Researchers have demonstrated active-matrix OLED displays based on polysilicon or crystalline silicon. The size and resolution of these displays are determined by practical considerations such as the constraints of the substrates rather than the OLED component. Low-temperature polysilicon permits the fabrication of display sizes as large as 5.5 in. on the diagonal. Crystalline silicon limits the display sizes but permits the manufacture of very-high-resolution devices with pixels as small as 12 µm. Because the pixel architecture and electrode geometry for the OLED element are already defined on the substrate, the fabrication of the OLED component is straightforward. The cathode is continuous over the entire display area, requiring no patterning.

in living color

Production of full-color passive-matrix, or active-matrix OLED displays requires a method for patterning the red, green, and blue color pixels on a substrate. This is a major challenge because OLED materials and device structures are generally incompatible with conventional patterning methods. Researchers have developed useful techniques to surmount these difficulties, including precision shadow masking and use of a color-changing medium.

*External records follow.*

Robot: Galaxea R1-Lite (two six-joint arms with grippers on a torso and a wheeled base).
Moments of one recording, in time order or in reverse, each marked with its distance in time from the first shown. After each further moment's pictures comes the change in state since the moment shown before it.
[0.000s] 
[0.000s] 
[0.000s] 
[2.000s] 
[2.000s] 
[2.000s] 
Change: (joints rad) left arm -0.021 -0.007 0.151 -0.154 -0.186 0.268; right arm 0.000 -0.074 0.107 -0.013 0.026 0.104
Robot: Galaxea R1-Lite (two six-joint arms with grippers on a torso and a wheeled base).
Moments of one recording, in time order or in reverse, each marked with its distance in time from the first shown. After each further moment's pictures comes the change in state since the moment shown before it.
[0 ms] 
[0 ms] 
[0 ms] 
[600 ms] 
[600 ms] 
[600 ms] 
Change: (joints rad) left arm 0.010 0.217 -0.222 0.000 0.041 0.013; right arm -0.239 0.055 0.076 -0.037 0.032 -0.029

In precision shadow masking, a thin stencil mask with precisely defined aperture holes selectively shadows the vapor stream during the organic layer deposition in the vacuum chamber. This method requires precision engineering of the shadow mask and also precision contact alignment between the substrate and the mask. Active-matrix OLED displays with roughly 50 mm color dot pitch have been demonstrated by Kodak/Sanyo (see figure 3).3 Pioneer (Tokyo, Japan) and other companies have produced 5.2-in QVGA displays using the shadow mask method.

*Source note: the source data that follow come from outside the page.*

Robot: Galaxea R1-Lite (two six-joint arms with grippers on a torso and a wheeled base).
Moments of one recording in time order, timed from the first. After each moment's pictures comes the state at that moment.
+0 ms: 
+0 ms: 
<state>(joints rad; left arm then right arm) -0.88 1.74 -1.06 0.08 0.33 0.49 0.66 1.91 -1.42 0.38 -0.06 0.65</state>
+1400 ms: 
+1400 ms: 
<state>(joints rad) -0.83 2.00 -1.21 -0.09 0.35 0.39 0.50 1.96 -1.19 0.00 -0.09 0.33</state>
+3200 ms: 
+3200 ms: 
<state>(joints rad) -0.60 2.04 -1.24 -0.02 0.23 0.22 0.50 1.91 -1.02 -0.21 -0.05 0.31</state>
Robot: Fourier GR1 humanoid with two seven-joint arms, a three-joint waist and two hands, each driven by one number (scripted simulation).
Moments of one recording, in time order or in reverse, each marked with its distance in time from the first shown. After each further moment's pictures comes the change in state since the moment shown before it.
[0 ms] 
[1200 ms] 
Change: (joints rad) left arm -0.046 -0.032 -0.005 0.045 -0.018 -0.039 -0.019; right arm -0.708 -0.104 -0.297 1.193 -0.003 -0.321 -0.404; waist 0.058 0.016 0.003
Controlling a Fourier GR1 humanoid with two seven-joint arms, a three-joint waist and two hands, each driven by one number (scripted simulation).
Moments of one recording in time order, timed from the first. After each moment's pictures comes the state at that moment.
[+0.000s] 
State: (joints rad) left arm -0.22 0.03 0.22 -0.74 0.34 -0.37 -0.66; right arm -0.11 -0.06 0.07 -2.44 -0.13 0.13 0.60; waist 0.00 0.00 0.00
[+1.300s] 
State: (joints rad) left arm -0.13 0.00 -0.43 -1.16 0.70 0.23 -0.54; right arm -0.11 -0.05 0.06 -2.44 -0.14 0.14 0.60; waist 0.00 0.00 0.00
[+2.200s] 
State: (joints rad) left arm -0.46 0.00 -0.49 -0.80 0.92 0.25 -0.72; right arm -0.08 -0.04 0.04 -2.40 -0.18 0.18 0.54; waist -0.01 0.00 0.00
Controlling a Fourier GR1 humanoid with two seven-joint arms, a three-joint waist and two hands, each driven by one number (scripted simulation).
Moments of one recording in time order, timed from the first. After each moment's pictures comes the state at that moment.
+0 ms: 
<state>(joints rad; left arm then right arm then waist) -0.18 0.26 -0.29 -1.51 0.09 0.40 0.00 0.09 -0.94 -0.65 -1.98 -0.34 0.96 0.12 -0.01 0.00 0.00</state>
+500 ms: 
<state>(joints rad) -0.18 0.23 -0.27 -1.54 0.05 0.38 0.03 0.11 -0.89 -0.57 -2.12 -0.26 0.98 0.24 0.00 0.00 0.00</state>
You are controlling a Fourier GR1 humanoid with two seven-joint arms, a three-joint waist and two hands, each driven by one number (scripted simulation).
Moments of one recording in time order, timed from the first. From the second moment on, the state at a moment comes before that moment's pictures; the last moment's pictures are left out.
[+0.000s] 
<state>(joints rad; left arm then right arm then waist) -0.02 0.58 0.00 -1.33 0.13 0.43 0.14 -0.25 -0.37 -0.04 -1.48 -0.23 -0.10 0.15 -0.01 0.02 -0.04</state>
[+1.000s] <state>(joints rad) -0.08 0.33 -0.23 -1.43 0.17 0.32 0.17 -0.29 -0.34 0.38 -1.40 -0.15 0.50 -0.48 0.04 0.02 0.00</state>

Figure 3. The active-matrix display features 50-µm dot pitch.

The color-changing-medium (CCM) approach is unique to OLED technology and was first used by Idemitsu Kosan Co. (Chiba, Japan). In this method, a blue OLED display is fabricated on top of a color-changing medium consisting of an array of fluorescent dots. The medium converts the blue display to a full-color display by down-shifting the blue emission from the OLED to produce blue, green, and red colors. Kosan's group has demonstrated color 5.2-in. QVGA and 10.4-in. VGA devices.4

OLED is a viable flat-panel display technology because it has an important set of attractive attributes: high luminous efficiency, color, wide viewing angles, low drive voltage, fast response, and low process temperature. Passive-matrix products are appearing in consumer electronics products such as wireless phones, and prototype active-matrix, full-color displays have gained considerable acclaims for their vivid image quality. There is no doubt that OLED will progressively displace LCDs in many applications and has the potential to become a display of choice for the future generations.

1. C.W. Tang and S.A. Van Slyke, Applied Physics Letters 51, p. 913, (1987); C.W. Tang, et al; Journal of Applied Physics 65, p. 3610, (1988).
2. M.A. Baldo, et al., Nature, 395, p. 151, (1998), and IEEE Spectrum, p. 29, August, (2000).
3. R.G. Rajeswaran, et al., Society for Information Display Symposium Digest, p. 974, (2000).
4. C. Hosokawa, et al., Society for Information Display Symposium Digest, p. 7, (1998).

Ching Tang

Ching Tang is a senior research associate at Eastman Kodak Research Laboratory, Rochester, NY. Along with coworker Steve Van Slyke, Tang developed the fundamental technology behind OLEDs.